▸ Work to complete
Wherever "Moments" appears in a line of the records below, count that line, and report only the number.

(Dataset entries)
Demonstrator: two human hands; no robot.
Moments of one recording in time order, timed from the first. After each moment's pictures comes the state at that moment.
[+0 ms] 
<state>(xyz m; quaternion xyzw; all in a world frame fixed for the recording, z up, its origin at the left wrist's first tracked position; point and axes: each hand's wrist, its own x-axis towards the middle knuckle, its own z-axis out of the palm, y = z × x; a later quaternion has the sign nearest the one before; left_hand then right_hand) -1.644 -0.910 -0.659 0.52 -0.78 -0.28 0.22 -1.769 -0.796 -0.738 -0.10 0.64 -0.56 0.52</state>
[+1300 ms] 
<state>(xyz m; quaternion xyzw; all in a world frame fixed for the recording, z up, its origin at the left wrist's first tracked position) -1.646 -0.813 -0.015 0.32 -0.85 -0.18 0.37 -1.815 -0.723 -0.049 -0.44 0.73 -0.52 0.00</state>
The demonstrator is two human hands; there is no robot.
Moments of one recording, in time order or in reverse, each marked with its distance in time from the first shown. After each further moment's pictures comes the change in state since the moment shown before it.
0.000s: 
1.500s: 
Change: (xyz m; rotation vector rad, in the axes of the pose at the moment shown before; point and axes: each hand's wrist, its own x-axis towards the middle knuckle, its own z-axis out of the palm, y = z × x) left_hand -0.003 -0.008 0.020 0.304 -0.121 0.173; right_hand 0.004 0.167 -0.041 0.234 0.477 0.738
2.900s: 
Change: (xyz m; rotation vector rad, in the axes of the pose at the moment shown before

▸ Task solution
2